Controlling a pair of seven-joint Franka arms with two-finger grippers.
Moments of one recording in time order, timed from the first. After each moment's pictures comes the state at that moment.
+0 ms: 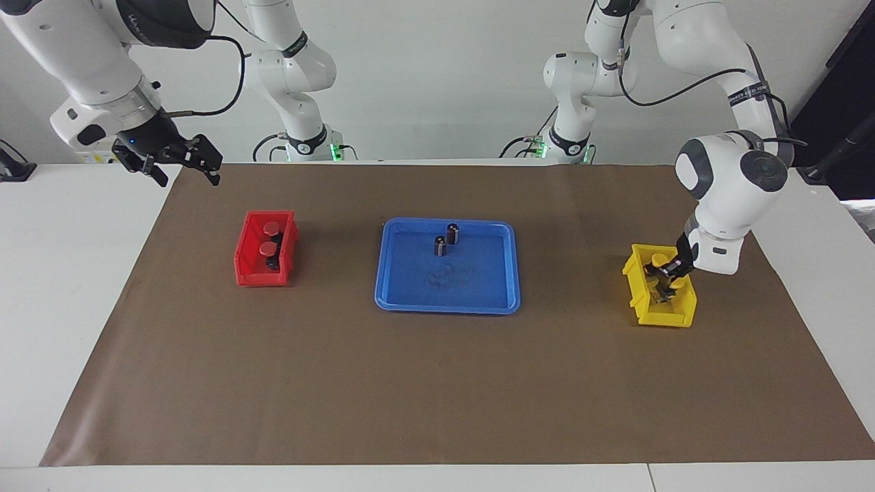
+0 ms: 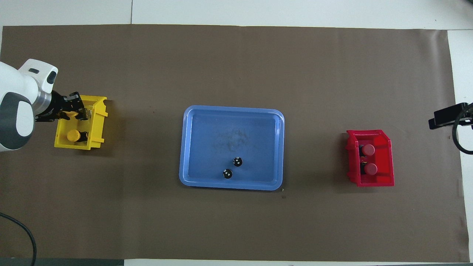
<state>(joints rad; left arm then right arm) -0.23 0.20 0.24 -1.95 0.02 2.14 -0.37 0.06 -0.04 -0.17 -1.63 0.02 1.50 -0.09</state>
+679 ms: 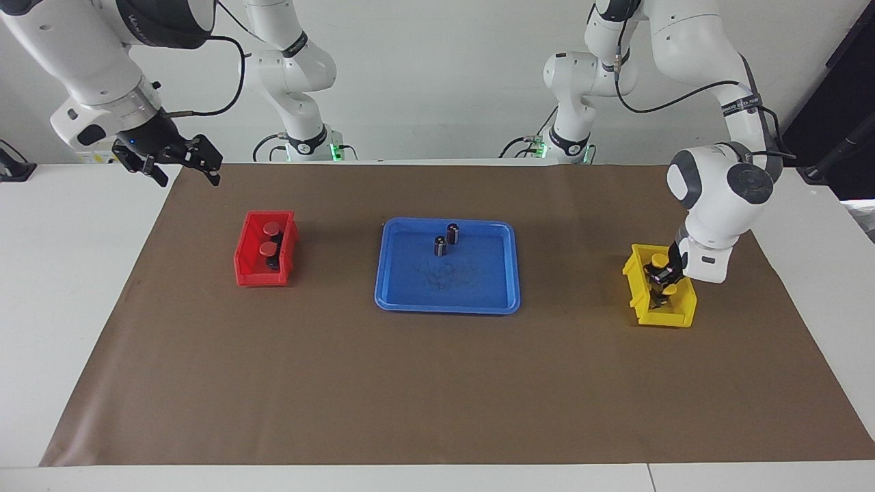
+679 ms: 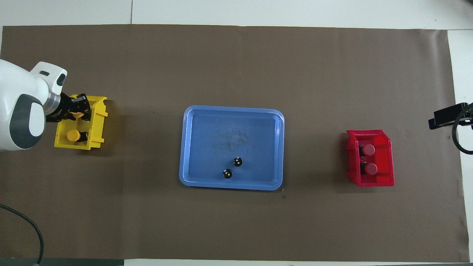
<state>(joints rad) -0.23 0.22 0.24 -1.96 0.02 2.18 -0.37 0.06 -0.04 -0.17 -1.64 0.02 1.50 -0.09</state>
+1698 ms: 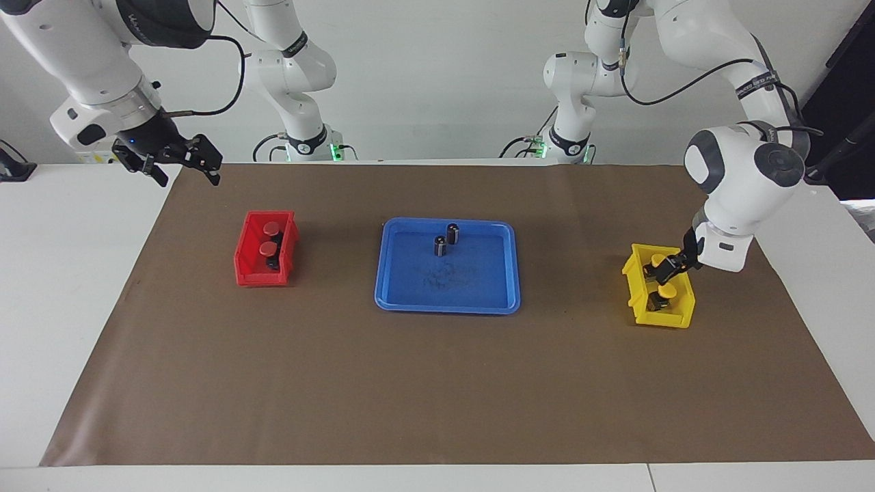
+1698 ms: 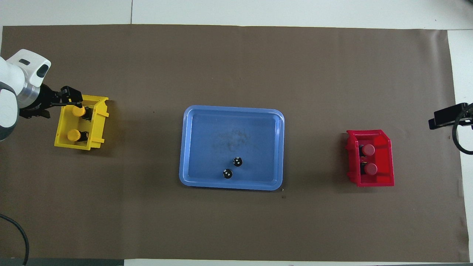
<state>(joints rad) -0.23 0.17 0.24 -1.83 0.02 1.96 -0.22 0.06 -0.04 -0.17 -1.64 0.02 1.50 -0.09</state>
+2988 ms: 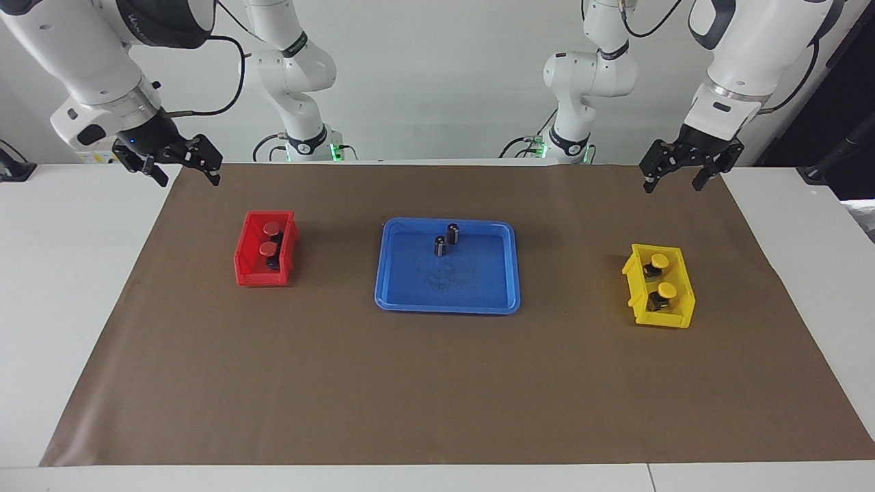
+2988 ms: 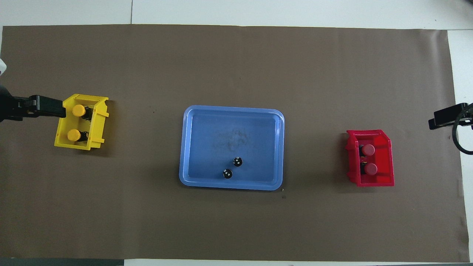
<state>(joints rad) -0.24 -0.11 0.11 -1.71 0.01 1.66 -0.12 0.06 -0.04 -0.17 -1.64 0.02 1.50 -0.09</state>
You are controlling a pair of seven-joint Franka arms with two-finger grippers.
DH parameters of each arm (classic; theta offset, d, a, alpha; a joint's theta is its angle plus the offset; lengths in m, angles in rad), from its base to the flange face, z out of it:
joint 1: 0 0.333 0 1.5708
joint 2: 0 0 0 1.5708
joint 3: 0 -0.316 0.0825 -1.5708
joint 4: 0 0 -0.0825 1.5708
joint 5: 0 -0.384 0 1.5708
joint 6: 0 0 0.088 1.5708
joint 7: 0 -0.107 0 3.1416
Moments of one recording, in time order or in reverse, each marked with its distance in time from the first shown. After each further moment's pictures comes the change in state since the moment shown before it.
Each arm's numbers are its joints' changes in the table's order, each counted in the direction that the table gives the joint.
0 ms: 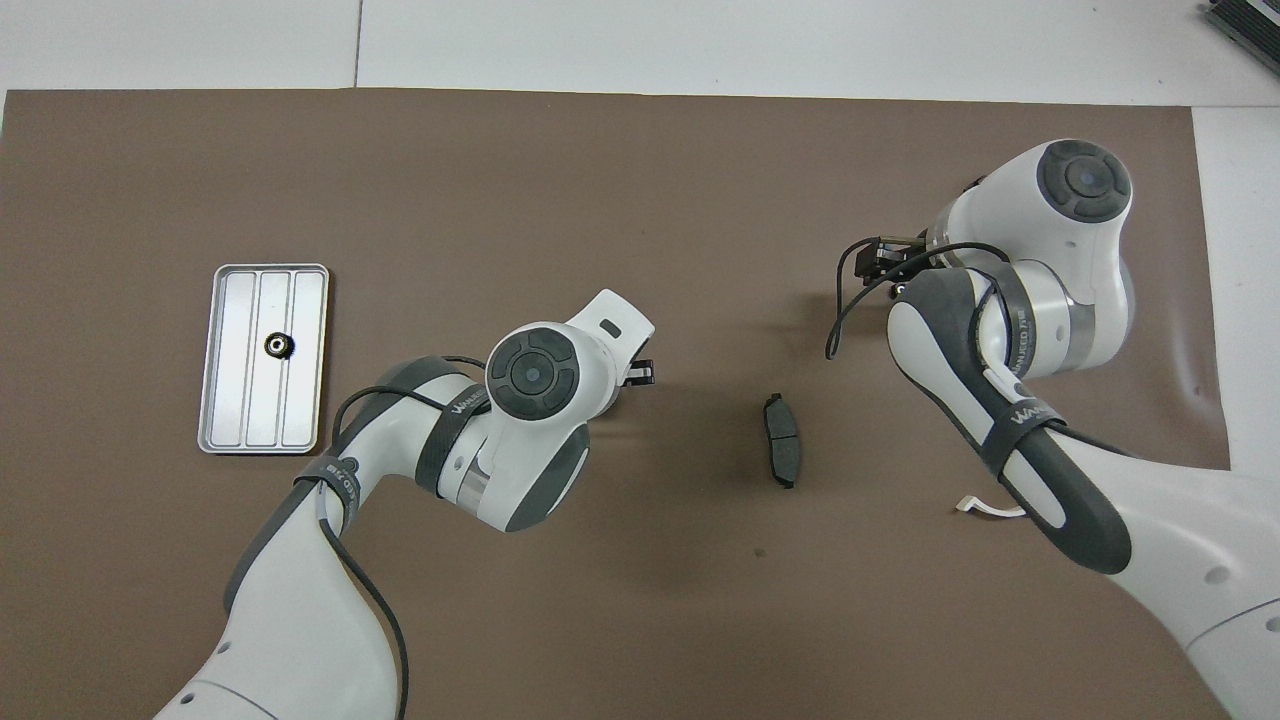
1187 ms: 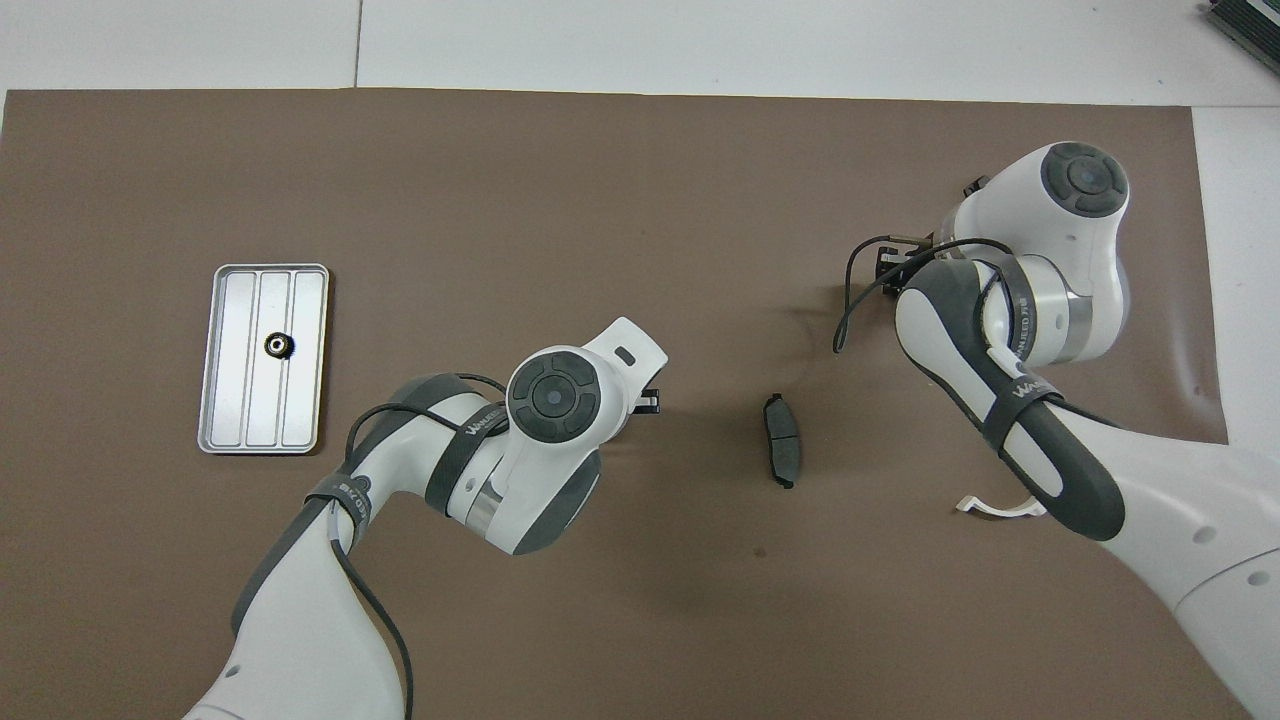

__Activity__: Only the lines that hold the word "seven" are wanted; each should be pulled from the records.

__Answer to this exercise__:
Controlling a pair of seven-joint Franka arms with two-finger grippers.
You are controlling a pair of seven-joint Franka arms with two-finger grippers.

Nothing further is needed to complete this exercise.